* [WHAT TO DO]:
Return a word-for-word copy of the complete listing below.

* [INFORMATION SUPPLIED]:
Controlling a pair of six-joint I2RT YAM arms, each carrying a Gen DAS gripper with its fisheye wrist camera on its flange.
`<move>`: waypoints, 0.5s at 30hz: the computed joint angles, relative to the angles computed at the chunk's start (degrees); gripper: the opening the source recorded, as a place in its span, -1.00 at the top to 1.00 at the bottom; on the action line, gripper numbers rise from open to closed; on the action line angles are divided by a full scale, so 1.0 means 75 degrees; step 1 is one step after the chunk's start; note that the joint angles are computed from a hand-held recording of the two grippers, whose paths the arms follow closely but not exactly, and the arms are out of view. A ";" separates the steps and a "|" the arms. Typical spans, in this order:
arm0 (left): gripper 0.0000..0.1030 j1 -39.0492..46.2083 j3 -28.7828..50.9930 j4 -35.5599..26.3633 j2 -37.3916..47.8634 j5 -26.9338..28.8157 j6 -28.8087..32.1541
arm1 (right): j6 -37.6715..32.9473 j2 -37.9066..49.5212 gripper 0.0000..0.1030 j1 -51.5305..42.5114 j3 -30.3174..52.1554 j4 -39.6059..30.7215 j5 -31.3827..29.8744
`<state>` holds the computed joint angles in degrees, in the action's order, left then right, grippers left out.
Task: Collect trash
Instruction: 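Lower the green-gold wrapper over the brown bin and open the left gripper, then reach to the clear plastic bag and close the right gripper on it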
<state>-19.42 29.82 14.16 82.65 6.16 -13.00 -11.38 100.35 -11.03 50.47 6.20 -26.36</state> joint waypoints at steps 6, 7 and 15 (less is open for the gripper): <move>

* [SOLVED EXERCISE]:
Controlling a pair of six-joint I2RT YAM arms, each carrying a Gen DAS gripper with its fisheye wrist camera on its flange.
`<move>`: waypoints, 0.5s at 30hz: the computed joint angles, relative to the angles computed at the chunk's start (degrees); gripper: the opening the source recorded, as a place in its span, -1.00 at the top to 1.00 at the bottom; on the action line, gripper numbers rise from open to closed; on the action line angles are divided by a full scale, so 1.0 means 75 degrees; step 1 is one step after the chunk's start; note that the joint angles are computed from a hand-held recording of the two grippers, whose paths the arms follow closely but not exactly, and the arms are out of view. A ";" separates the steps and a "|" the arms. Typical spans, in this order:
arm0 (left): gripper 0.0000..0.1030 j1 -39.0492..46.2083 j3 -28.7828..50.9930 j4 -35.5599..26.3633 j2 -37.3916..47.8634 j5 -26.9338..28.8157 j6 -28.8087..32.1541
arm1 (right): j6 -37.6715..32.9473 j2 -37.9066..49.5212 gripper 0.0000..0.1030 j1 -51.5305..42.5114 j3 -30.3174..52.1554 j4 -39.6059..30.7215 j5 -31.3827..29.8744
`<state>` holds the computed joint angles in degrees, in the action's order, left then right, grippers left out.
Task: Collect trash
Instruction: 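Lower the green-gold wrapper over the brown bin and open the left gripper, then reach to the clear plastic bag and close the right gripper on it
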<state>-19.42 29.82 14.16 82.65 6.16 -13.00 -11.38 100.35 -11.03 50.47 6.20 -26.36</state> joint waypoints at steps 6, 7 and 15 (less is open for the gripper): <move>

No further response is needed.